| EXERCISE BRIEF |
Every line of the material below must be repeated exactly.

| DATA BELOW |

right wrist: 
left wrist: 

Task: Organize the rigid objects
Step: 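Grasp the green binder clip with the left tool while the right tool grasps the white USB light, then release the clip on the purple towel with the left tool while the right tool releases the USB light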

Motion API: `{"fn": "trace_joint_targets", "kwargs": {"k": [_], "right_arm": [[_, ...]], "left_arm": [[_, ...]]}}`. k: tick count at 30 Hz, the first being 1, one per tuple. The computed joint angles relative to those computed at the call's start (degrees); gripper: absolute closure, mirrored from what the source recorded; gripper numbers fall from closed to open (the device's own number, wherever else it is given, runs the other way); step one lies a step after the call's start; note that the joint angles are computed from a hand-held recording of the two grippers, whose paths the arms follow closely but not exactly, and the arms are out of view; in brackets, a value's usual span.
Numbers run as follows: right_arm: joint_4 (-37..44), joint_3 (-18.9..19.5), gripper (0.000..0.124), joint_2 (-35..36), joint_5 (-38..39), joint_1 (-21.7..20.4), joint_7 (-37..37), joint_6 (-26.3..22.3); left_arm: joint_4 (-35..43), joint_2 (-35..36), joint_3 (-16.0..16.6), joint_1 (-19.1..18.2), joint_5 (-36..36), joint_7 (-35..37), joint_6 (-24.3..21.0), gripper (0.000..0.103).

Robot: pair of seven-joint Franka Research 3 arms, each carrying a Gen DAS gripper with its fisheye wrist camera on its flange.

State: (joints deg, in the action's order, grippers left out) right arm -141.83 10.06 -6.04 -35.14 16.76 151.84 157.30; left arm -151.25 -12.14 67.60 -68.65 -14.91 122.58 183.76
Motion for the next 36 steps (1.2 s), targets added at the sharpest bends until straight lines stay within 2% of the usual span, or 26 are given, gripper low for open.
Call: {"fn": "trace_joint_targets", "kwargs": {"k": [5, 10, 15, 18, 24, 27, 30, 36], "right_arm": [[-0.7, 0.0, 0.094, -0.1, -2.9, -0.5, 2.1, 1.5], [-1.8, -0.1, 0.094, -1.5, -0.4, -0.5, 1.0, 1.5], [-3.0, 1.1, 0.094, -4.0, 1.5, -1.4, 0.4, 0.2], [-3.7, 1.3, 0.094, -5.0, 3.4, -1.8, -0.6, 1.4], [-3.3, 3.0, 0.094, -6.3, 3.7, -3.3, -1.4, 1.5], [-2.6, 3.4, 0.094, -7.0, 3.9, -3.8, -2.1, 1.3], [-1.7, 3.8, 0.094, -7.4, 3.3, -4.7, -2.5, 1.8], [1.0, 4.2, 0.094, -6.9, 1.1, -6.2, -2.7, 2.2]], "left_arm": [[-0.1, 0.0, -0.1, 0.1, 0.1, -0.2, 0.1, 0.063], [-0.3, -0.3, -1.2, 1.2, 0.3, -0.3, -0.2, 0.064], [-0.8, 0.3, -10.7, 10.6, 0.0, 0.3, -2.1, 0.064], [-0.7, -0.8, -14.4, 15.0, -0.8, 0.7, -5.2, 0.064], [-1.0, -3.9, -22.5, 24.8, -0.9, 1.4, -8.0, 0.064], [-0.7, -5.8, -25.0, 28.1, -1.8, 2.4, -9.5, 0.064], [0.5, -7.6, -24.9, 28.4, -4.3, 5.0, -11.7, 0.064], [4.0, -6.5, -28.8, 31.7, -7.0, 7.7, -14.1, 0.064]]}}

| EXERCISE RESPONSE |
right wrist: 
left wrist: 

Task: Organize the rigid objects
Step: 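Grasp the green binder clip with the left tool while the right tool grasps the white USB light, then release the clip on the purple towel with the left tool while the right tool releases the USB light
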
Motion API: `{"fn": "trace_joint_targets", "kwargs": {"k": [_], "right_arm": [[_, ...]], "left_arm": [[_, ...]]}}`. k: tick count at 30 Hz, the first being 1, one per tuple. The computed joint angles relative to those computed at the call's start (degrees); gripper: absolute closure, mirrored from what the source recorded; gripper numbers fall from closed to open (the device's own number, wherever else it is given, runs the other way); step one lies a step after the call's start; note that the joint angles are computed from a hand-held recording of the two grippers, whose paths the arms follow closely but not exactly, and the arms are out of view; in brackets, a value's usual span.
Numbers run as follows: right_arm: joint_4 (-37..44), joint_3 (-18.9..19.5), gripper (0.000..0.124), joint_2 (-35..36), joint_5 (-38..39), joint_1 (-21.7..20.4), joint_7 (-37..37), joint_6 (-26.3..22.3); left_arm: joint_4 (-35..43), joint_2 (-35..36), joint_3 (-16.0..16.6), joint_1 (-19.1..18.2), joint_5 (-36..36), joint_7 (-35..37), joint_6 (-24.3..21.0), gripper (0.000..0.103).

Robot: pair of seven-joint Franka Research 3 arms, each carrying a Gen DAS gripper with its fisheye wrist camera on its flange.

State: (joints deg, in the action's order, grippers left out) right arm -141.83 10.06 -6.04 -35.14 16.76 151.84 157.30; left arm -151.25 -12.14 67.60 -68.65 -14.91 122.58 183.76
Motion for the next 36 steps (1.2 s), targets added at the sharpest bends until straight lines stay within 2% of the usual span, or 26 are given, gripper low for open.
Call: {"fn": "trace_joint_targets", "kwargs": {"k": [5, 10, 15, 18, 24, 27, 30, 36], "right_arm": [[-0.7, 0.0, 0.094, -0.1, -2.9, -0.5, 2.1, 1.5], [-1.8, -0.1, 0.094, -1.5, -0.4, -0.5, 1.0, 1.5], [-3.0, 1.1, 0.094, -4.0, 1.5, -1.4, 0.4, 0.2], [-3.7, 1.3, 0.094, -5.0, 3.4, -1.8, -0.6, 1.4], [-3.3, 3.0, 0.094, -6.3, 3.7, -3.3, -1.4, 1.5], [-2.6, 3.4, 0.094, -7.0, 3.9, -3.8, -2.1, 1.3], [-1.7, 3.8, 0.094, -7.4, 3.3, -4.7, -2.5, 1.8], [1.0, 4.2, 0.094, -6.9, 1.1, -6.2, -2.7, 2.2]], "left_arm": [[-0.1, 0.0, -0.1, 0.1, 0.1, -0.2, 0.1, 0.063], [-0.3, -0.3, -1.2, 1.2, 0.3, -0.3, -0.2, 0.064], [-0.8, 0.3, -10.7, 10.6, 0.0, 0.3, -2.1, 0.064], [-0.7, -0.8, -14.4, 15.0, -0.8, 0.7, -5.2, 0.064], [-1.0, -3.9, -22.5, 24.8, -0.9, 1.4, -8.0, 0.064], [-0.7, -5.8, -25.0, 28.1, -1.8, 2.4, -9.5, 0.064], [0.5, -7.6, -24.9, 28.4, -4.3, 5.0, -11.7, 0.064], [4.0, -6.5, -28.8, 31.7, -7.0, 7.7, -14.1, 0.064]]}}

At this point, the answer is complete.